From the line containing "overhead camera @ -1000" down to the line containing "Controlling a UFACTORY" in the records below, reproduce every line exactly, ends included, and omit all others.
== MATERIAL SUPPLIED
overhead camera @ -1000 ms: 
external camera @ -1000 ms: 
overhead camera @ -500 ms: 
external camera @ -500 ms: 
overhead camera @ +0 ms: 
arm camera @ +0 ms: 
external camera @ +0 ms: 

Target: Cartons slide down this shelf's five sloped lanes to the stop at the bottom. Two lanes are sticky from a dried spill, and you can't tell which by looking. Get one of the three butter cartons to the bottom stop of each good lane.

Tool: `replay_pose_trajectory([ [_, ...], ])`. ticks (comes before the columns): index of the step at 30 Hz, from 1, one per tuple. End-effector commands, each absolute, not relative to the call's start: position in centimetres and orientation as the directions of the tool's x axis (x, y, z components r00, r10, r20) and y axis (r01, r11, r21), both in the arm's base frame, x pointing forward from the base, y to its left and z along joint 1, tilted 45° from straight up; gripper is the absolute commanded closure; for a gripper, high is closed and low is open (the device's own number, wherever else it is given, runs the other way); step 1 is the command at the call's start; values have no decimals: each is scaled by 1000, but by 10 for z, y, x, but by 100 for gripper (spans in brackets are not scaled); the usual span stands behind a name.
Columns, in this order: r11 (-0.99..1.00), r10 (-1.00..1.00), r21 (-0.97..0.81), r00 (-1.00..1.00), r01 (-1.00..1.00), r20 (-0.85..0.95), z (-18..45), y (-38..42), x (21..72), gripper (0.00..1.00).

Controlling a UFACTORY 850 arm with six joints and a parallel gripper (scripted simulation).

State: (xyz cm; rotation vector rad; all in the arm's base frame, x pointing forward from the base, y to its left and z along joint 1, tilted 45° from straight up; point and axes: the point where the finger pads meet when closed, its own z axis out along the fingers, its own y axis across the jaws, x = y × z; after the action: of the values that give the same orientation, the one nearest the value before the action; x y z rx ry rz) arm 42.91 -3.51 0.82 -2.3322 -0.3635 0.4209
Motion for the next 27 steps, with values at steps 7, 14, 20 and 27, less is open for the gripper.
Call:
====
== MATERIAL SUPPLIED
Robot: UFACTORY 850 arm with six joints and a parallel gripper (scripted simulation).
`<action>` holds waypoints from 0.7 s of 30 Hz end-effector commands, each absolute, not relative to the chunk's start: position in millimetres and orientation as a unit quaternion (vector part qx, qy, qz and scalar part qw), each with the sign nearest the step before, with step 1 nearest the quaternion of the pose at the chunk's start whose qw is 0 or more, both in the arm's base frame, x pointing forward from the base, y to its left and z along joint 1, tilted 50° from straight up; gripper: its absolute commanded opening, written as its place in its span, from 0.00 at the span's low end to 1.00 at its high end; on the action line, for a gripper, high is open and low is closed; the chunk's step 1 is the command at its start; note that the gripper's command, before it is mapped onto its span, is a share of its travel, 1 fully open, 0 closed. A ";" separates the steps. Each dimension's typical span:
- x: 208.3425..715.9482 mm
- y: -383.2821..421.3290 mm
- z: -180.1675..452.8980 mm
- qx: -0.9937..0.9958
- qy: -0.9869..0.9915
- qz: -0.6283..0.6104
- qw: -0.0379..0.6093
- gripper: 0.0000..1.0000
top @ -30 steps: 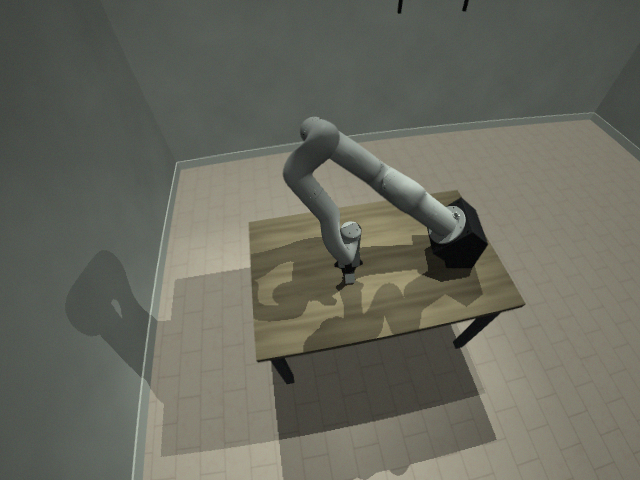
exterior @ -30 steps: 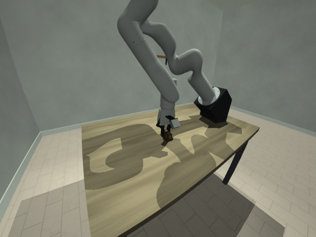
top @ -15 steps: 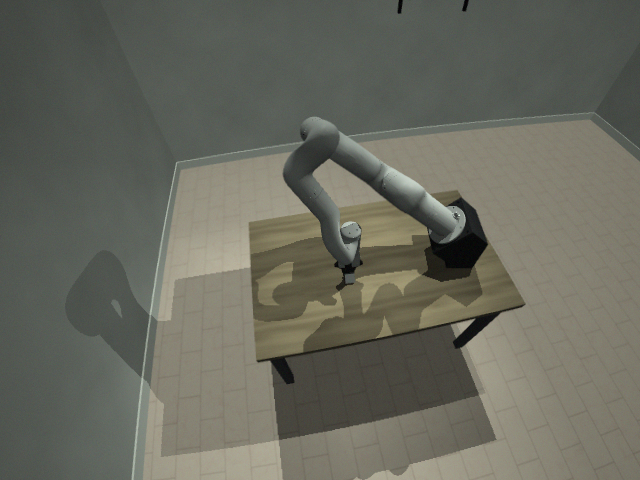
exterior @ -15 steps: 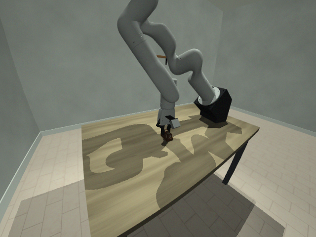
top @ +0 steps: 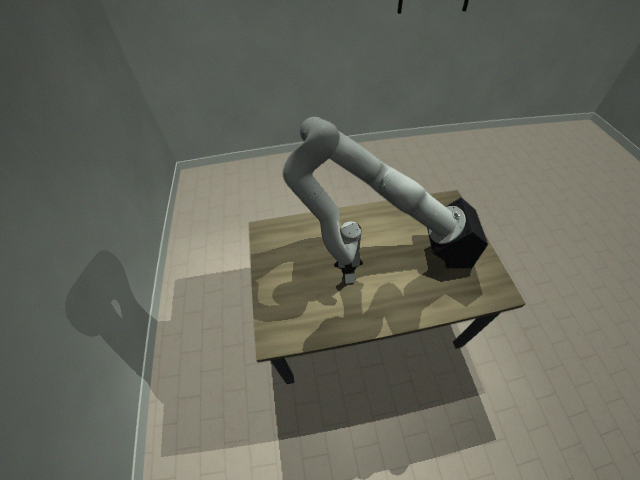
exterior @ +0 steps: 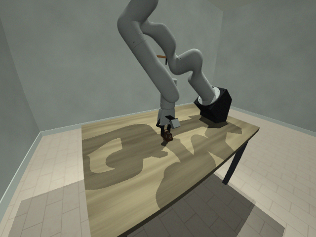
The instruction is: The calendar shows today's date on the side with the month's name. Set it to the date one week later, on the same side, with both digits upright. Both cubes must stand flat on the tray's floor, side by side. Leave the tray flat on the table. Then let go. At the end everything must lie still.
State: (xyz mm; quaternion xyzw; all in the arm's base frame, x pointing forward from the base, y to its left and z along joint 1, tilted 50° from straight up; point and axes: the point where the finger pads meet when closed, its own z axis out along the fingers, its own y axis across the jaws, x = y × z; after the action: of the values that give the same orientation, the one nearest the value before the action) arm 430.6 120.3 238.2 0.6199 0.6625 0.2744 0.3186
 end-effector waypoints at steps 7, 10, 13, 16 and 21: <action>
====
* [SOLUTION]:
overhead camera @ -1000 ms: 
external camera @ -1000 ms: 
overhead camera @ -500 ms: 
external camera @ -500 ms: 
overhead camera @ +0 ms: 
arm camera @ +0 ms: 
external camera @ +0 ms: 

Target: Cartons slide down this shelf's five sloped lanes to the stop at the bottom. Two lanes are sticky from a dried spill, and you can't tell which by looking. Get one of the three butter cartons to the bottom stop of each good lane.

Tool: `replay_pose_trajectory([ [_, ...], ])`. ticks (comes before the columns): index of the step at 30 Hz, from 1, one per tuple. End-effector commands, each absolute, not relative to the call's start: position in centimetres and orientation as the directions of the tool's x axis (x, y, z components r00, r10, r20) and y axis (r01, r11, r21), both in the arm's base frame, x pointing forward from the base, y to its left and z along joint 1, tilted 45° from straight up; gripper is the absolute commanded closure; for a gripper, high is closed and low is open (the device's own number, wherever else it is given, runs the other way); step 1 is the command at the call's start; values have no decimals: each is scaled by 1000, but by 10 for z, y, x, but by 100 for gripper (spans in brackets are not scaled); the usual span stands behind a name.
Columns, in this order: r11 (-0.99..1.00), r10 (-1.00..1.00), r21 (-0.97..0.81), r00 (-1.00..1.00), r01 (-1.00..1.00), r20 (-0.85..0.95), z (-18..45), y (-38..42), x (21..72), gripper (0.00..1.00).

Controlling a UFACTORY 850 arm with six joints and a parallel gripper (scripted simulation).

The exercise has been completed.